Secrets de famille dans l’Écosse rurale.

Angus était… attentionné ; il lui a fallu bien une minute pour introduire son énorme verge en moi. C’était un peu difficile, mais pas insupportablement douloureux. J’ai certainement poussé quelques gémissements et soupirs pendant qu’Angus s’enfonçait, mais pas de cris ni de hurlements ; il faut dire qu’avec la bite d’Alistair dans ma bouche — il allait beaucoup plus loin qu’Angus — je n’en avais guère l’occasion.

Accueillir Angus n’a pas été facile, mais quel bonheur ! Ça valait le coup. Une fois bien installé, Angus a commencé à me pénétrer avec douceur, et j’ai joui en dix coups seulement. Il faut dire qu’Alistair m’avait bien préparée avant même qu’Angus ne commence. Ma soumission, sans surprise, a déclenché une nouvelle salve d’applaudissements et de rires de la part de mes frères.

Au moment où Angus a joui, j’étais à deux doigts d’un second orgasme ; son sperme qui m’a inondée m’a fait basculer. À ce moment-là, je sentais Alistair se raidir dans ma bouche et je me doutais bien que je n’aurais pas beaucoup de répit — et, pour être honnête, je n’en avais pas envie ! — avant de me faire baiser à nouveau.

Cette attente, ainsi que les derniers éclats de rire et de plaisanteries d’Angus et d’Alistair, furent interrompus par des applaudissements. Nous nous sommes tous les trois tournés vers le bruit et nous nous sommes retrouvés nez à nez avec notre tante Heather. Elle était nonchalamment appuyée contre l’encadrement de la porte ; depuis combien de temps était-elle là à nous observer ?

Les deux garçons se sont écartés de moi d’un bond ; Alistair avec une telle précipitation qu’il s’est affalé sur le sol, tandis qu’Angus et moi nous sommes retrouvés côte à côte sur le lit. Angus, et Ali aussi lorsqu’il a finalement relevé la tête, étaient blancs comme neige, si déconcertés par l’intrusion d’Heather que je craignais que l’un d’eux, voire les deux, ne vomissent.

Heather était silencieuse, le visage empreint d’une sévérité effrayante, mais je pouvais voir au-delà des apparences, jusqu’à l’étincelle ardente qui dansait dans ses yeux. « Comme je suis contente de vous voir, tante Heather ! J’avais peur que ces deux-là ne me fassent un sale coup… Mais je parie que vous ne verrez aucun inconvénient à m’aider à porter le fardeau ? »
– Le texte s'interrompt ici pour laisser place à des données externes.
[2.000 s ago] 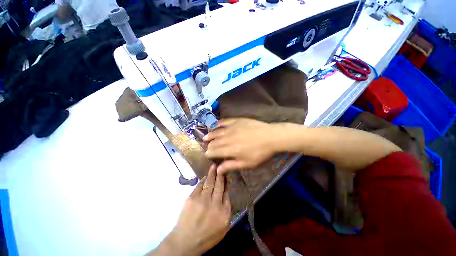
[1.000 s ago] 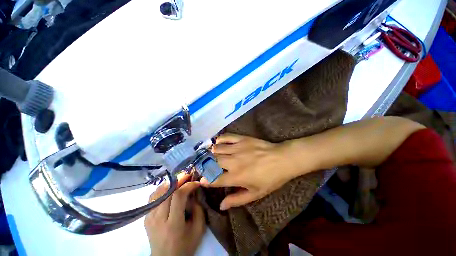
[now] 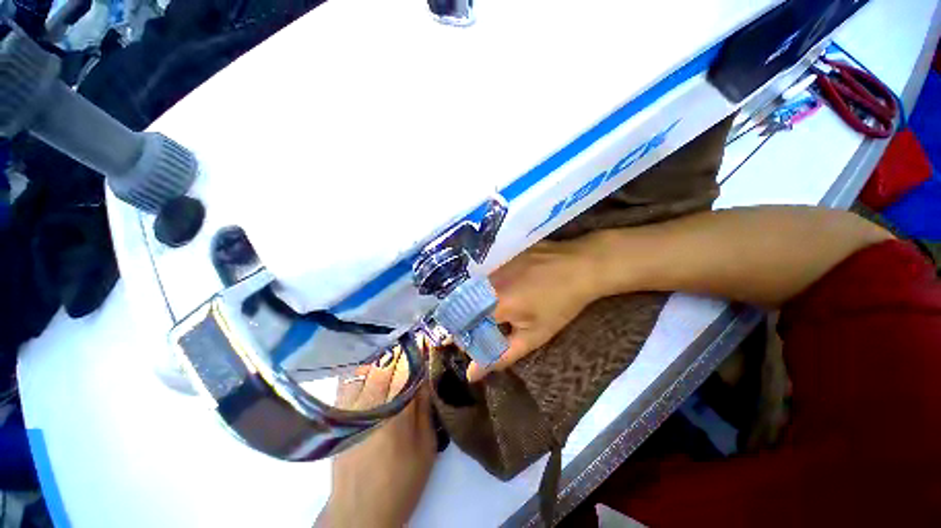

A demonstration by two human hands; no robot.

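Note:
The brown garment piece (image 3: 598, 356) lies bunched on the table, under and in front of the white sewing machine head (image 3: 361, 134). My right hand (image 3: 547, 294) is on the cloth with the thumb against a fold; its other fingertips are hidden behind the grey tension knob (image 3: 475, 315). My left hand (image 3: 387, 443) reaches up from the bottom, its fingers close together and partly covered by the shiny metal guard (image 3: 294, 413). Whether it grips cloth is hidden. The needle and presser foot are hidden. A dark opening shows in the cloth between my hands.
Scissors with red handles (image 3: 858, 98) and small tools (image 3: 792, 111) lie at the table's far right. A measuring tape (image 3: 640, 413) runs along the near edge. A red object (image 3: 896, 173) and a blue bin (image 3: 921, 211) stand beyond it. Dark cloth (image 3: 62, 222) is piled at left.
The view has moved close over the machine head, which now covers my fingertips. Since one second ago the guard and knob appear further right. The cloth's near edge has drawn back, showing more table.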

Je ne sais pas ce que j’ai préféré : le sourire malicieux qui s’est dessiné sur le visage de tante Heather, ou les expressions de désarroi total qui sont apparues sur les visages d’Angus et d’Alistair.
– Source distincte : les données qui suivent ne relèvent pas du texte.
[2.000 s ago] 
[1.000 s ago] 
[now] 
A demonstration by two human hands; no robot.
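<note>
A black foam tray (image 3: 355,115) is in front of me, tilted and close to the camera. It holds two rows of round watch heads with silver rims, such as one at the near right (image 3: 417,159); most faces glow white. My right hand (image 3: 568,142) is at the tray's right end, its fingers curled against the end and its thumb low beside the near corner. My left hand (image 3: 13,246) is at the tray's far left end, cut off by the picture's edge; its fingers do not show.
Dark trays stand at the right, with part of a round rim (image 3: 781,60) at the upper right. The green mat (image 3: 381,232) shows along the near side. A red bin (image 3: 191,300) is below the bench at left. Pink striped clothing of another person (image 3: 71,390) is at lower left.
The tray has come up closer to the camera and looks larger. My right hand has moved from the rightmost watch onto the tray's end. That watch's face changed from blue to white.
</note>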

6. Séduite dans la salle de bain.

Après une demi-heure de route, j’étais encore furieux quand je suis arrivé en camionnette devant chez nous ; il était un peu plus de neuf heures et demie du matin. Mon projet en cours était au point mort la veille, faute de clous Hilti. J’avais donc téléphoné au fournisseur de matériaux de construction pour en commander et j’avais même payé un supplément pour une livraison à domicile en fin de journée.
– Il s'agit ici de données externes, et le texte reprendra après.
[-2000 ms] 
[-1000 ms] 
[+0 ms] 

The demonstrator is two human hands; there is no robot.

Ayant passé la nuit assis sur la table du couloir, ces clous étaient toujours là ; mes deux fils et moi étions descendus à Lochgilphead ce matin sans que l’un de nous les ramasse. J’étais furieux contre Alistair et Angus — je les avais laissés sur place faire quelques petits travaux et ranger — mais je savais pertinemment que c’était autant ma faute que la leur.

La maison était silencieuse quand je suis entré ; je savais que ma femme, Roma, était partie faire les courses à Inveraray et rendre visite à sa mère, et je supposais que notre fille, Megan, était encore au lit. Je ne lui en voulais pas, cependant : de retour de l’université pour l’été, elle travaillait plus dur que ses deux frères, et probablement que moi aussi.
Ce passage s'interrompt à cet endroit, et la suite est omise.